Over the last couple of months I've been creating a large-scale data processing pipeline for my new startup. I've used all of the technologies involved before, but never all together or in an environment where the processing is so user-driven. The main ingredients are a Ruby/Sinatra frontend, a Postgres database for small-scale transactional information like user accounts, a Cassandra cluster for big data, and Hadoop for processing, all hosted on EC2. I've learned lots of lessons about integration, but one of the ones I found the least guidance on was security. I'll be talking about Hadoop at some point, but here's what I discovered about Cassandra:
– Most people use it on machines that are completely inaccessible from the outside world, so security just means keeping attackers outside your firewall. Since with EC2 your machines have to be minimally-accessible from outside the data center, it isn't straightforward to implement this strategy.
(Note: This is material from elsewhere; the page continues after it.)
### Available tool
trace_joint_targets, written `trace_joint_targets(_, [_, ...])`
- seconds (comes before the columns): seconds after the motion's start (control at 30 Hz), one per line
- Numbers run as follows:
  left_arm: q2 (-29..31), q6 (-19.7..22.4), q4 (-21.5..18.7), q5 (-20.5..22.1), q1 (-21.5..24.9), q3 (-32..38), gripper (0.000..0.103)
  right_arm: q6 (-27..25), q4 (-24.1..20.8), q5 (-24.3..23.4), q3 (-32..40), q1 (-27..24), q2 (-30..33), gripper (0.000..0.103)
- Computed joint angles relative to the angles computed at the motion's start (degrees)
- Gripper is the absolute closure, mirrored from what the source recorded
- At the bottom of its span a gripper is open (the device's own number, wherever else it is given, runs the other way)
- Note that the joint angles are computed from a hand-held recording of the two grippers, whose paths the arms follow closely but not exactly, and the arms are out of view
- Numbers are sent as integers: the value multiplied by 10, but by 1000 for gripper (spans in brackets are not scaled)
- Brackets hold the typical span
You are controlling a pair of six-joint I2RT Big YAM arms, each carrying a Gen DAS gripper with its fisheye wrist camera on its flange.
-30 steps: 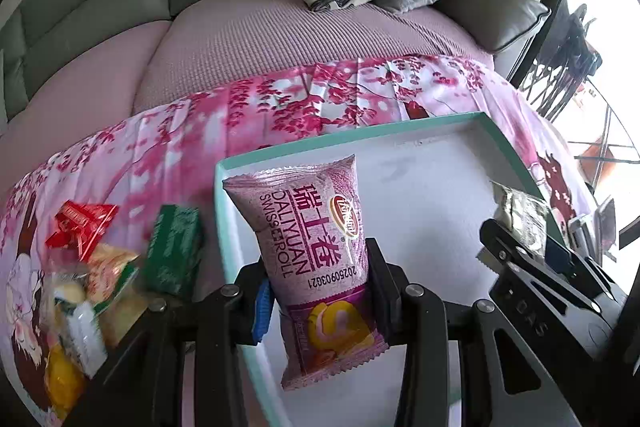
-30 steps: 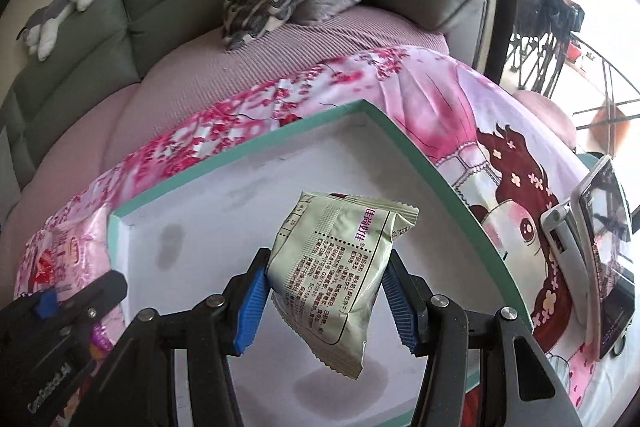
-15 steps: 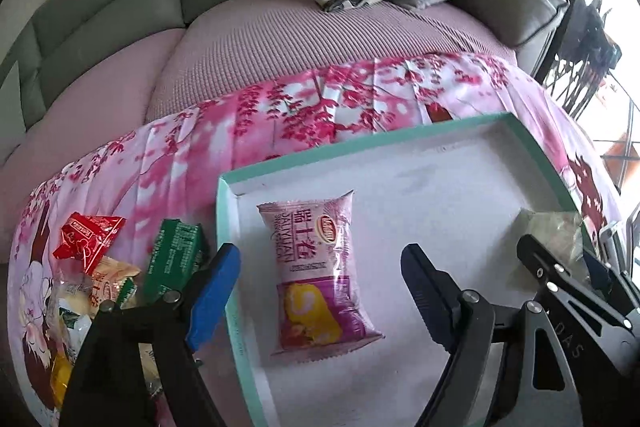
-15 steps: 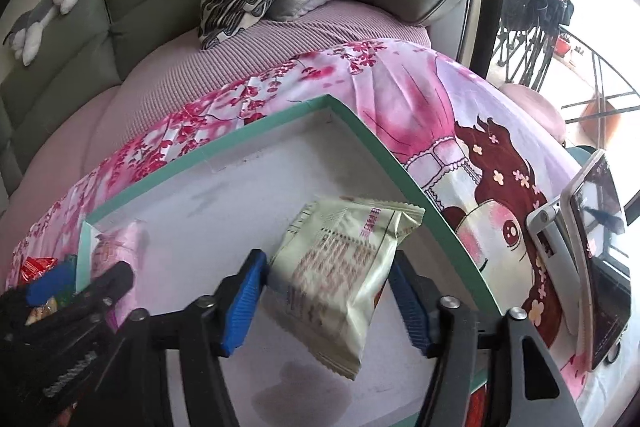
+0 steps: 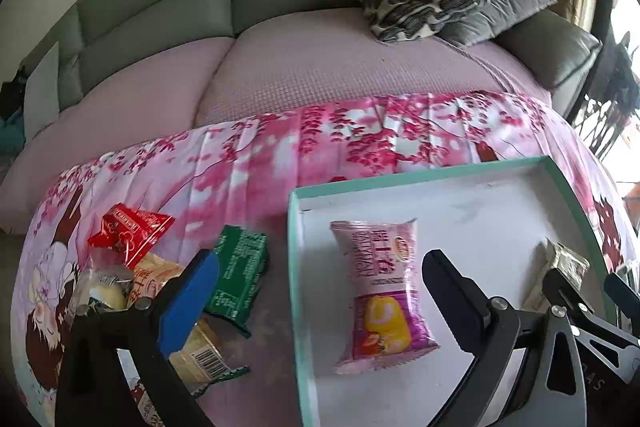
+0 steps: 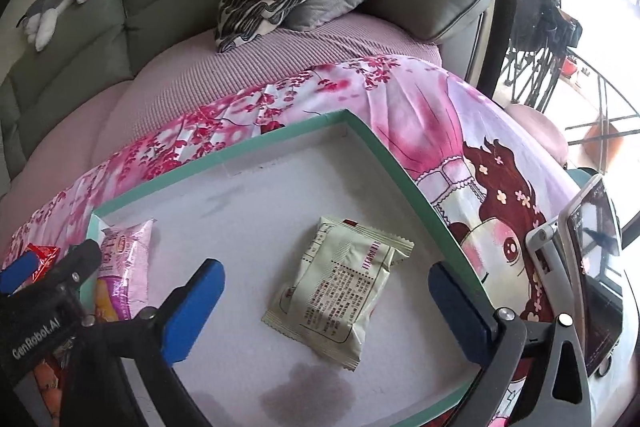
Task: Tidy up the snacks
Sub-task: 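Withdraw both tools from the tray back toward the snack pile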
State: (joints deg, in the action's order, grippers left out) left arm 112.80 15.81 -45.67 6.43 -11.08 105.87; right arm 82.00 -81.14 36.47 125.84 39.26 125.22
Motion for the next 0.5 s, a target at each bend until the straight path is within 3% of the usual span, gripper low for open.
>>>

– I love the Datastax material on Cassandra, but their guide to setting up on EC2 suggests that you allow port 9160 to be reached from any address. This allows anyone who discovers the address of the machine to log in and look through your data. I don't want to beat up on them, that's actually a good way to get started with minimal hassle when you're experimenting, but it's worth calling out the implications.
– There's password authentication built into Cassandra but it's not very mature. As one of the commenters on this thread says "I am not aware of anyone using the security features of the SimpleAuthenticator anywhere in production" and my research showed a lot of fiddly things to get wrong, so I'm not ready to rely on it to protect my user's data.
So, what did I end up doing? I set up strict firewall rules using Amazon's security groups feature to block every port but 22 for ssh on my Cassandra cluster. I then added some exceptions, to allow any other machines in the 'Cassandra' security group to access port 7000 for internal cluster communications, and machines in the 'Frontend' and 'Hadoop' groups to call 9160, the external interface to the data. These machines themselves are in EC2, locked down behind their own firewall rules.
This makes the security problem very similar to the standard Cassandra setup within an intranet, where the goal is to keep attackers outside. It means I have to use ssh tunneling or similar techniques if I want to develop on my local machine connecting to the cluster, but that's not too much of an inconvenience.